I want everybody just to know so that you know that my hair is still falling out. I now wear a hat pretty much 100% of the time. I lost 5 more pounds in the last 2 days. Can't beat the cancer diet. I really do look like a sad, sick version of myself.

Tuesday, March 20, 2012


A new development: what opportunistic, chemo-resistant, bastard cancer still left hanging on (in the original sites, lymph nodes at the base of my neck on either side) is trying its damnedest to grow. The nodes themselves are swelling, which causes extreme pain, and has brought back the passing fevers and emptying sweats I suffered from in the beginning.

My doctors gave me prednisone, a steroid, to fight the inflammation, and it worked wonders. Then they stopped. They say the radiation itself will clear this problem up, especially now that I've started going every day. And while I am managing those daily visits like a non-barfy champ, they've offered me no relief from the extreme pain I am in except more and more oxycodone, and time.

What I hate most is narrating medical developments. There aren't supposed to BE any more developments. Just 5 minutes a day, zap under the mask, and all this madness ends. I'm zonked on painkillers and still in pain.
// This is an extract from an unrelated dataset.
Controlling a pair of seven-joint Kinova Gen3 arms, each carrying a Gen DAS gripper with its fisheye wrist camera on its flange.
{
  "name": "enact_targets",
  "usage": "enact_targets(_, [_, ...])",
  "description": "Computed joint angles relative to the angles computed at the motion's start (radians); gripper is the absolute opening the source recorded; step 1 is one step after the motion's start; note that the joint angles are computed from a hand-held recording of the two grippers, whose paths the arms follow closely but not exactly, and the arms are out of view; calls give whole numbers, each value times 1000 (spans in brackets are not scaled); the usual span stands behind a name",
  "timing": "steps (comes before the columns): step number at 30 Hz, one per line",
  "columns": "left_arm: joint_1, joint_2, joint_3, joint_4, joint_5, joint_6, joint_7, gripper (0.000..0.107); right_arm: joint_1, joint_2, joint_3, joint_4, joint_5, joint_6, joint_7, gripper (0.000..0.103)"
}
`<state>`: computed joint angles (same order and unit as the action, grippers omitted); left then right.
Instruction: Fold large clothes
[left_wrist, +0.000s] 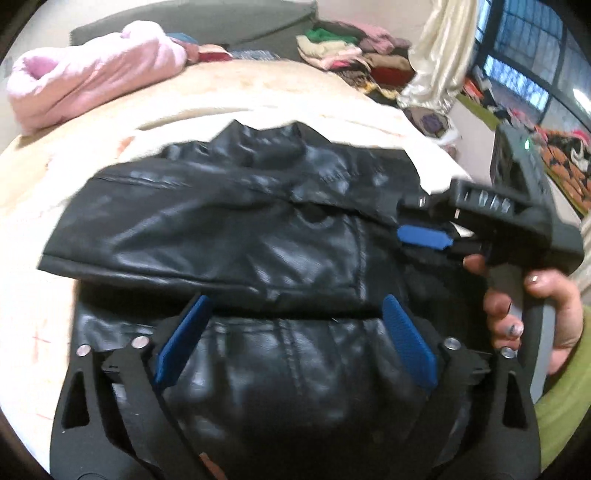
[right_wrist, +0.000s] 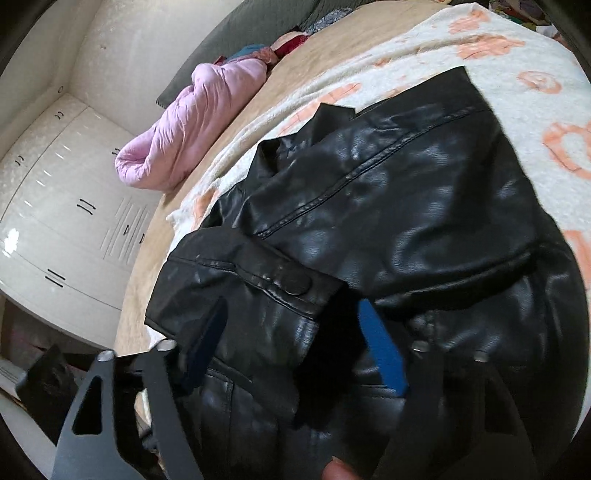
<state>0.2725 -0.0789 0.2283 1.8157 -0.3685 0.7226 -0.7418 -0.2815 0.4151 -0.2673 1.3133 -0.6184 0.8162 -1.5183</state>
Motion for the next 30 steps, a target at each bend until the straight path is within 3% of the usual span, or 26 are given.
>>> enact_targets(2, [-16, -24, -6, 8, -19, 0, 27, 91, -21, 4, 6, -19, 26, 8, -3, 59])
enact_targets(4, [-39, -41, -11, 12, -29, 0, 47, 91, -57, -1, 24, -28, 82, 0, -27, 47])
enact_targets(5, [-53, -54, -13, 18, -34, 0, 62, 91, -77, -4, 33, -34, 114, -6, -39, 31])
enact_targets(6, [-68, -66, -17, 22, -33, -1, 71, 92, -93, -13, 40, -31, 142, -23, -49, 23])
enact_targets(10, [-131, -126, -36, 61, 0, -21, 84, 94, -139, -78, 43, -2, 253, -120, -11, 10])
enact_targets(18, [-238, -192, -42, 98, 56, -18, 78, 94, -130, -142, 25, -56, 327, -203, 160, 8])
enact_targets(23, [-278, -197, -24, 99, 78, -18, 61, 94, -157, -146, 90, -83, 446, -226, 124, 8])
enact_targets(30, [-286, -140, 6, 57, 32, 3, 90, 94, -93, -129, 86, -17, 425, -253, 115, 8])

I'm not eating or sleeping well when I'm supposed to be on the mend.

Why won't this shit just end already?

Wednesday, March 7, 2012

Chemo is Over

Big cancer news everybody: I still have cancer.

Here's the scoop: my last PET/CT still showed uptake. In other words, the radioactive sugar that the cancer eats (thus lighting it up on the scan) is still being picked up in enlarged lymph nodes near my neck.

My doctor says that these sites are where the cancer started and they are resistant to chemo. This places me in a minority group of people with Hodgkin's lymphoma for whom ABVD chemo doesn't just melt all the lymphoma away. So I am done with chemo for now and maybe forever! Huzzah! (See how that good news is, like all of my good news, wrapped in bad news? Uncertain news at least. Like instead of a bacon wrapped scallop, imagine the bacon itself is wrapped in some kind of weird smelling fish.)

The positive spin is that radiation (which I start soon -- preliminary meeting is tomorrow) is still highly likely to knock the rest of the cancer out while being much less shitty to my body. My prognosis is still good.

Unless I'm in an even smaller minority of people with lymphoma for whom both these treatments are not successful, but why would I ever expect that to happen?

I can't do a follow-up PET/CT until 4-6 weeks after radiation treatment has ended. The treatment is every day for a month, starting next weekish. So I won't know if it worked until... June sometime? If I still have cancer then, I will need to restart an even rougher chemo, and I think I might lose my job at that point. FMLA only covers you for so long. Not sure what happens to my insurance if that happens. Let's cross those bridges when we never get there, thanks.

My doctor has confirmed that my "anticipatory nausea" hospital response (I puked when I went for my PET scan, so it's officially bad news) is Pavlovian and can be reduced with drugs (Ativan really doesn't seem to be helping) and maybe Cognitive Behavioral Therapy (CBT). The problem is not strictly psychological; my body needs to be trained to disassociate the hospital from the poison I got there.

CBT would mean probably exposure therapy: engage with the stimulus over and over (the hospital) separate from the associated condition (chemo sickness) until the connection between the two has become unlearned. This is basically my radiation treatment plan. I mean I *have* to go to the hospital every day for a month. So eventually I will break the conditioning as my body realizes that it is no longer being poisoned every time I go to MGH.

Or, you know, I will puke every day for a month. Whichever.

Since the advent of good, modern anti-nausea meds, this kind of conditioned reaction is very, very rare by the way. Only a small percentage of cancer patients have this problem anywhere near this severity.

Sometimes it sort of feels like the odds are against me by virtue of being in my favor.